When a line of the records contains "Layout", copy it.

**MATERIAL FOR THE TASK:**
══════

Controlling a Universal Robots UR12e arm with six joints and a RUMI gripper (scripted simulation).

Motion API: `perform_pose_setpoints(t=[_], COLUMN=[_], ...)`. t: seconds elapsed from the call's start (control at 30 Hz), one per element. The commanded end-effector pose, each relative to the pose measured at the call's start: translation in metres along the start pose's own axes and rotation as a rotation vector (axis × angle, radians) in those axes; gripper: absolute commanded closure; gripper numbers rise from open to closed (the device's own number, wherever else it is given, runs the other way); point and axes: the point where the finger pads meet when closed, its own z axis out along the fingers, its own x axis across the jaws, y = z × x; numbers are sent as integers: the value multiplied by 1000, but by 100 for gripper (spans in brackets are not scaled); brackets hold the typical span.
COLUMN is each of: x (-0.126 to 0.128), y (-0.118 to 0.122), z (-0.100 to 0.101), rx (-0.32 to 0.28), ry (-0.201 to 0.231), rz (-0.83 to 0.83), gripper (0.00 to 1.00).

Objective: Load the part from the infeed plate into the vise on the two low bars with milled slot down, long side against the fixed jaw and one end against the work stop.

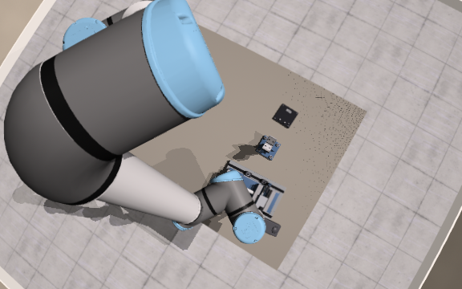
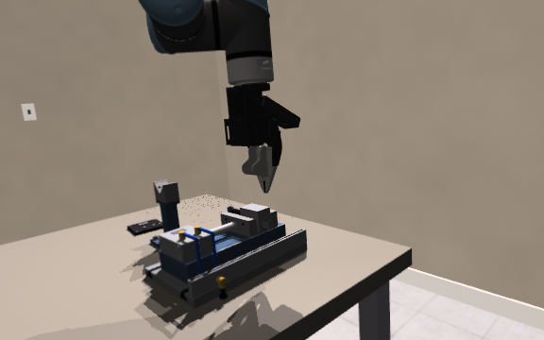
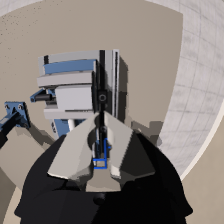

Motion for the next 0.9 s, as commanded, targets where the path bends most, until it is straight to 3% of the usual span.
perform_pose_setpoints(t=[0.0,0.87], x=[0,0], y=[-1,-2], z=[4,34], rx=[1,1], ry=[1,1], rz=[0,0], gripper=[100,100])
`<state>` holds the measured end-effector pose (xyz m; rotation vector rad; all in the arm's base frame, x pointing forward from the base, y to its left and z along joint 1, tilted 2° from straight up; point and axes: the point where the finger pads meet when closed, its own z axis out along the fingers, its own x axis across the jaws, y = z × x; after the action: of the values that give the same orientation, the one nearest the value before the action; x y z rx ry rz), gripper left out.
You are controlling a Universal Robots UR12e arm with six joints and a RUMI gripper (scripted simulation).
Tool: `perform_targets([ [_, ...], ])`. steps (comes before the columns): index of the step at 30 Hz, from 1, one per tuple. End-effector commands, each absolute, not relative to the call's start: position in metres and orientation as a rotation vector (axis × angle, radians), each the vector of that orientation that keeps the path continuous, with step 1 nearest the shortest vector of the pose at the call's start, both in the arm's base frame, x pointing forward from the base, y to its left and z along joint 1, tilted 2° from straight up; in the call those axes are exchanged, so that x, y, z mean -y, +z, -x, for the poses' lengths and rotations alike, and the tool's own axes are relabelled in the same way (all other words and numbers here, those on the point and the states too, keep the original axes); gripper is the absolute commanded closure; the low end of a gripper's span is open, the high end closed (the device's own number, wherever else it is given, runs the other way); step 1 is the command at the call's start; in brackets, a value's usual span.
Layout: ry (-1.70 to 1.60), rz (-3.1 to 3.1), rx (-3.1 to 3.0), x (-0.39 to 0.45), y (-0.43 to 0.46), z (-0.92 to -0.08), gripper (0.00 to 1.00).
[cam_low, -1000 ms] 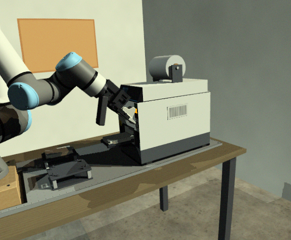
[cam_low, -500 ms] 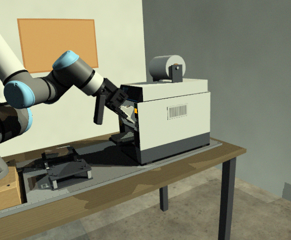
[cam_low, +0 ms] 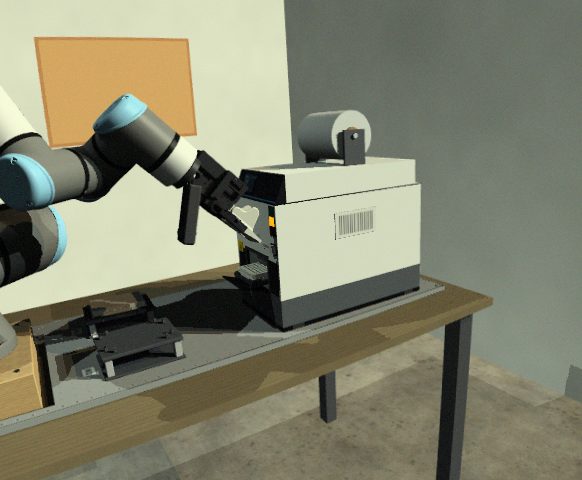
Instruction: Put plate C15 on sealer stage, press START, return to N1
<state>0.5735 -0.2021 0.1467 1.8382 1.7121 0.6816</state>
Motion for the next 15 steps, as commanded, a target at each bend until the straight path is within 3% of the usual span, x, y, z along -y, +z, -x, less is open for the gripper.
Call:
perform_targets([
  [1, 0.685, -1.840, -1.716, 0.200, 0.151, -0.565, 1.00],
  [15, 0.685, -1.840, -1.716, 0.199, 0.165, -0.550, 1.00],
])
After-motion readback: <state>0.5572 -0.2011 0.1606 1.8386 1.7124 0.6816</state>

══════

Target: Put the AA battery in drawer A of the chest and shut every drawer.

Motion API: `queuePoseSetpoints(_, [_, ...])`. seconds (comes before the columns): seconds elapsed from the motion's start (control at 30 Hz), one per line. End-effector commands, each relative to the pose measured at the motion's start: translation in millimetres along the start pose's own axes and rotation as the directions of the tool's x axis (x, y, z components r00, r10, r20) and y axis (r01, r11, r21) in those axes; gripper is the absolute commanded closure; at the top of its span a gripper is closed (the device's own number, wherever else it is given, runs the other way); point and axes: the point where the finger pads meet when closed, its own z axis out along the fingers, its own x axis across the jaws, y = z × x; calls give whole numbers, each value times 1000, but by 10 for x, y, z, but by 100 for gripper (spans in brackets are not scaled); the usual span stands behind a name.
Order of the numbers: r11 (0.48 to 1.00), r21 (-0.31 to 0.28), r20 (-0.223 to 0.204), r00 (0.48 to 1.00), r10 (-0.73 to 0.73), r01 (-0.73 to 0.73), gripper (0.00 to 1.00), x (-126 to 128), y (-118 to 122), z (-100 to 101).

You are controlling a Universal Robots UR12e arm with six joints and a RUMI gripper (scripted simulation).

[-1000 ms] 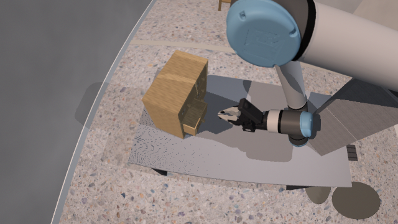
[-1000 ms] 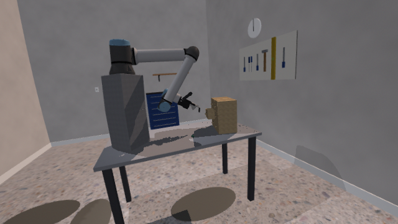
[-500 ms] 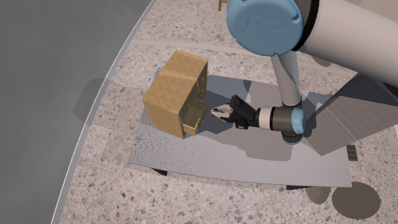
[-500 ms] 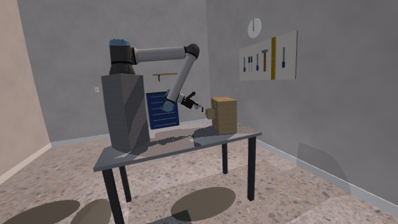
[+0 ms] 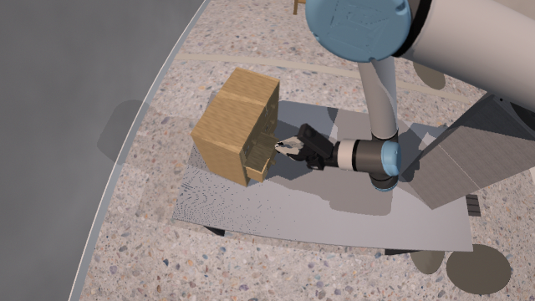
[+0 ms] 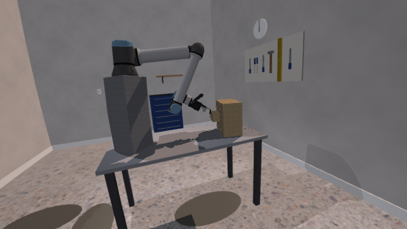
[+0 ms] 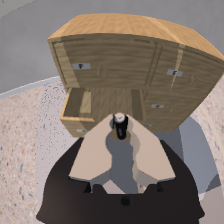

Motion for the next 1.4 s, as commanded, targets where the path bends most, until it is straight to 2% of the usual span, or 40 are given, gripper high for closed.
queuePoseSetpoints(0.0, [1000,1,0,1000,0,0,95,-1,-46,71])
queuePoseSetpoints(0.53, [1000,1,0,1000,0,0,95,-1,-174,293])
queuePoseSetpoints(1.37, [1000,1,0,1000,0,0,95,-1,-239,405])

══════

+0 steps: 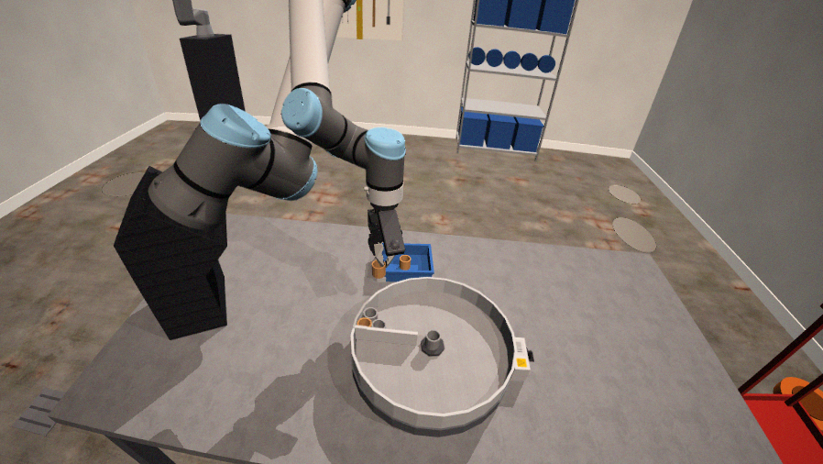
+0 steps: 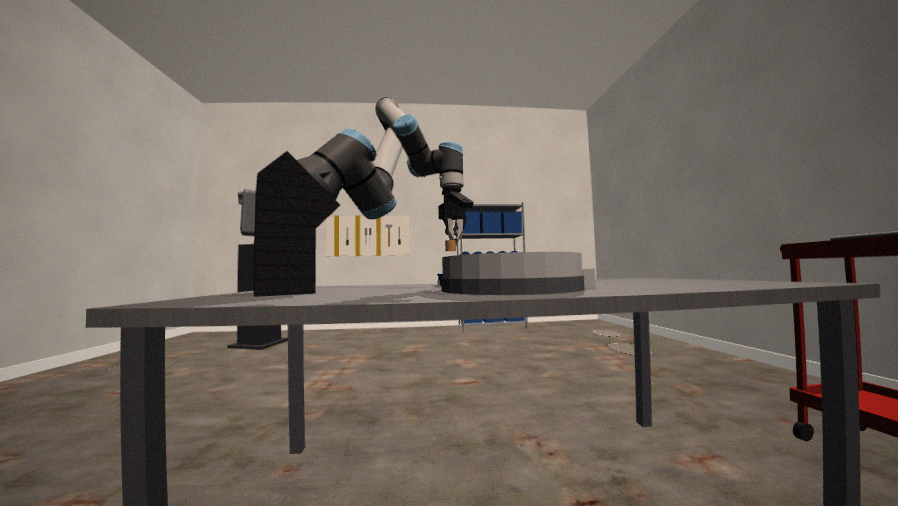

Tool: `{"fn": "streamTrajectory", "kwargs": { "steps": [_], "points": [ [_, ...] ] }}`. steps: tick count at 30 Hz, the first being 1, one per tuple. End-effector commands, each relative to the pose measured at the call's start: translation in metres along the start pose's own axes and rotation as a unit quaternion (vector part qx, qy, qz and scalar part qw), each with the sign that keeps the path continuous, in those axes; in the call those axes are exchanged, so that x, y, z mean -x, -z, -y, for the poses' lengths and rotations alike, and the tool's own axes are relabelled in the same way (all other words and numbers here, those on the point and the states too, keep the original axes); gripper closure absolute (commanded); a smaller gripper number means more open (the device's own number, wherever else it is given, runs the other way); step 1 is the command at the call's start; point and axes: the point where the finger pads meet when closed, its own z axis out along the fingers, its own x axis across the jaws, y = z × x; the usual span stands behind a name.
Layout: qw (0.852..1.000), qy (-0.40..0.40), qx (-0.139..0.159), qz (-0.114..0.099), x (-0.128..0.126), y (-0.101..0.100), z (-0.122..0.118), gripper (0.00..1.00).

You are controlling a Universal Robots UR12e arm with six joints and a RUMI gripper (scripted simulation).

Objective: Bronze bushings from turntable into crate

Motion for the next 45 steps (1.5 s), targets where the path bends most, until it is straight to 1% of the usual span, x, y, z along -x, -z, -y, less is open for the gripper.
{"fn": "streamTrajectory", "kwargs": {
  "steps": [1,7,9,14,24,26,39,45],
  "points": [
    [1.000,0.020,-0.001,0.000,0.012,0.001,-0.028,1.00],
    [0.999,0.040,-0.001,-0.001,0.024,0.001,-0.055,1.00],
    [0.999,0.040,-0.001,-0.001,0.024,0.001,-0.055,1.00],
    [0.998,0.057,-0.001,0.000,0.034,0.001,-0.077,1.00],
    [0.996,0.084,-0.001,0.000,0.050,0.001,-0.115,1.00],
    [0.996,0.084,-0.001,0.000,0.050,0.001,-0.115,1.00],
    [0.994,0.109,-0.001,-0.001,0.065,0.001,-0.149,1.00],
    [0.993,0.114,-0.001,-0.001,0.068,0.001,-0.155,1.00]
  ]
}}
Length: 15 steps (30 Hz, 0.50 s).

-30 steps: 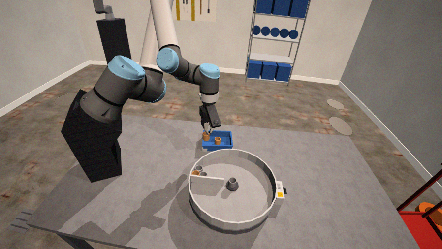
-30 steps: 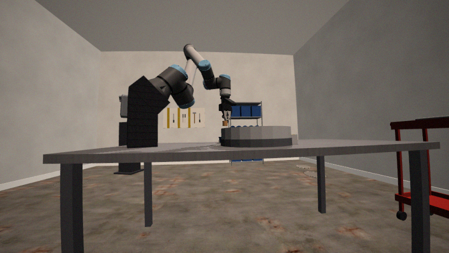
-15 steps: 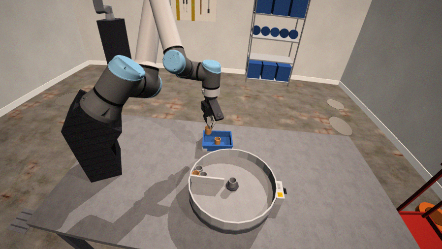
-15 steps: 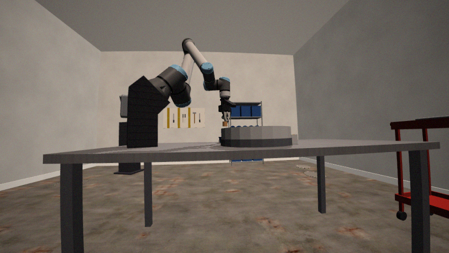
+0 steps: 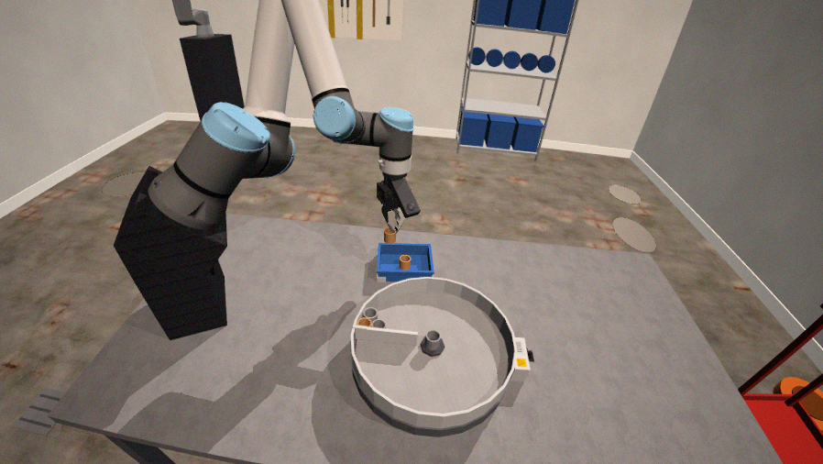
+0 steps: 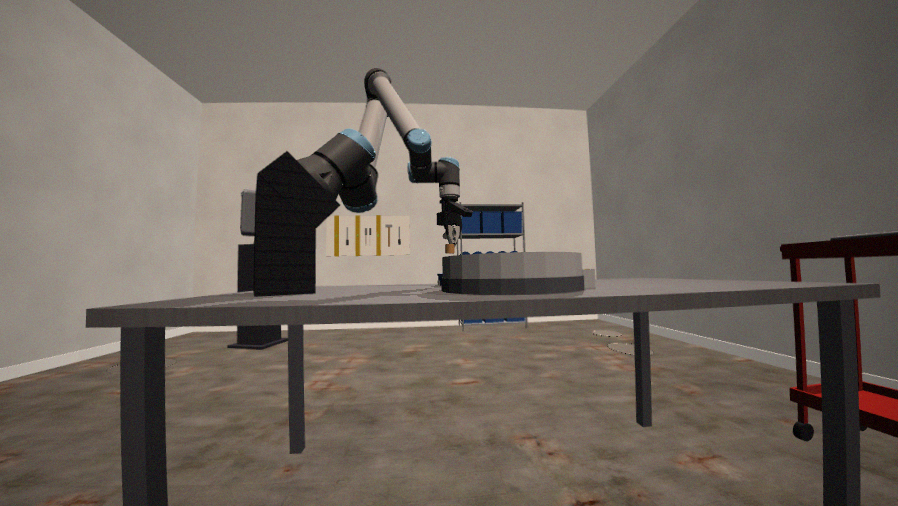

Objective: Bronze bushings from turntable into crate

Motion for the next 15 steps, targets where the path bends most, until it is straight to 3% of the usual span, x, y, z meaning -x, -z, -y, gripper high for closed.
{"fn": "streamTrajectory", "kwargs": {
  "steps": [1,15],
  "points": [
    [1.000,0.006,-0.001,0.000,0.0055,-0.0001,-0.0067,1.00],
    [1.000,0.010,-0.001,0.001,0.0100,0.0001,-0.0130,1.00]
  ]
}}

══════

**RESULT OF THE EXERCISE:**
Layout: ry (-1.70 to 1.60), rz (-3.1 to 3.1), rx (-3.1 to 3.0), x (-0.39 to 0.45), y (-0.43 to 0.46), z (-0.92 to -0.08), gripper (0.00 to 1.00).
Layout: qw (0.852..1.000), qy (-0.40..0.40), qx (-0.139..0.159), qz (-0.114..0.099), x (-0.128..0.126), y (-0.101..0.100), z (-0.122..0.118), gripper (0.00..1.00).

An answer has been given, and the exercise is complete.